[[ Supplied material open ]]

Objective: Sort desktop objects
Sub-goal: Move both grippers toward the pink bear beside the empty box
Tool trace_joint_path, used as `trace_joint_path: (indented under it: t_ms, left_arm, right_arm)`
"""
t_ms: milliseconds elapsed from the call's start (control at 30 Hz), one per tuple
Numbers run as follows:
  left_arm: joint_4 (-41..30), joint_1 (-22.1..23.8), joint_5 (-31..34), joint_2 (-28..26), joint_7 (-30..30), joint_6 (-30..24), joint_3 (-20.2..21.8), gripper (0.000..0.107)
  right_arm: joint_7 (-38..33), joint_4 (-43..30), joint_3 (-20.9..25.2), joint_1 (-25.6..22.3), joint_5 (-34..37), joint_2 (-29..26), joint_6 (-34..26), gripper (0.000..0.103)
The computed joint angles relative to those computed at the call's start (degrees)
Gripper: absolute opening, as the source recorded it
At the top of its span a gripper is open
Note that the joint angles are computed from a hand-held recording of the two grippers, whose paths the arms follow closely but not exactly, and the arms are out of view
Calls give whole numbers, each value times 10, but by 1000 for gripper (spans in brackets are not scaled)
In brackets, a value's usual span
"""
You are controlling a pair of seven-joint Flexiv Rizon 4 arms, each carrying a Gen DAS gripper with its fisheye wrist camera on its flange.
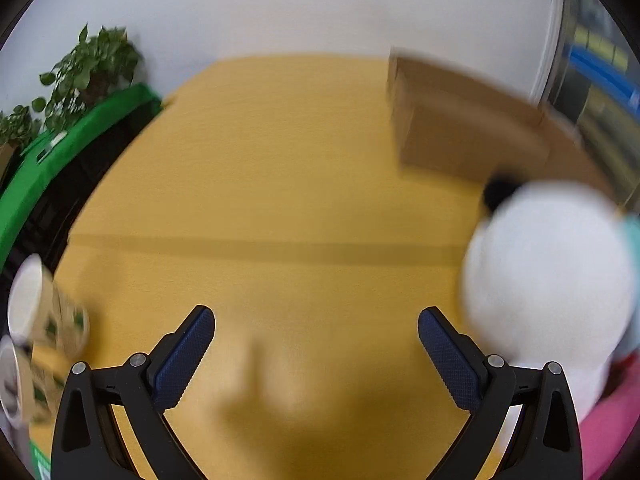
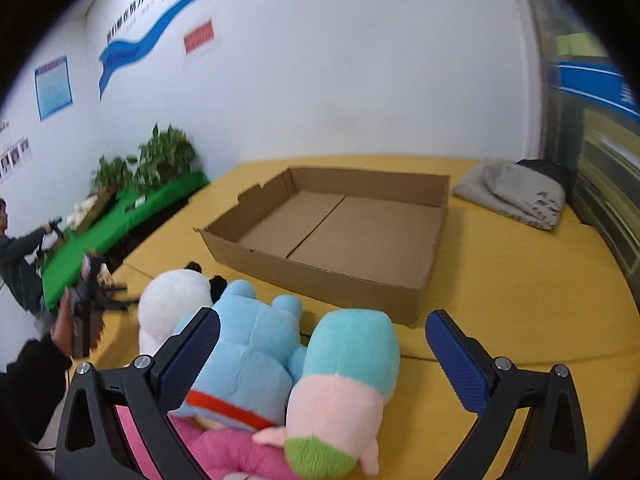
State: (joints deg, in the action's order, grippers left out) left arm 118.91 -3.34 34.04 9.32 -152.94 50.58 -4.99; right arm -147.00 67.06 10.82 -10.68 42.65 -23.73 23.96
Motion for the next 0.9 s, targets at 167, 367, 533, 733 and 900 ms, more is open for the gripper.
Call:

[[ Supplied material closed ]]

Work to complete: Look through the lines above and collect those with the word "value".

Problem solution:
Calls give whole numbers, each value times 10, but by 1000 for gripper (spans in brackets are not scaled)
In brackets, a value's usual span

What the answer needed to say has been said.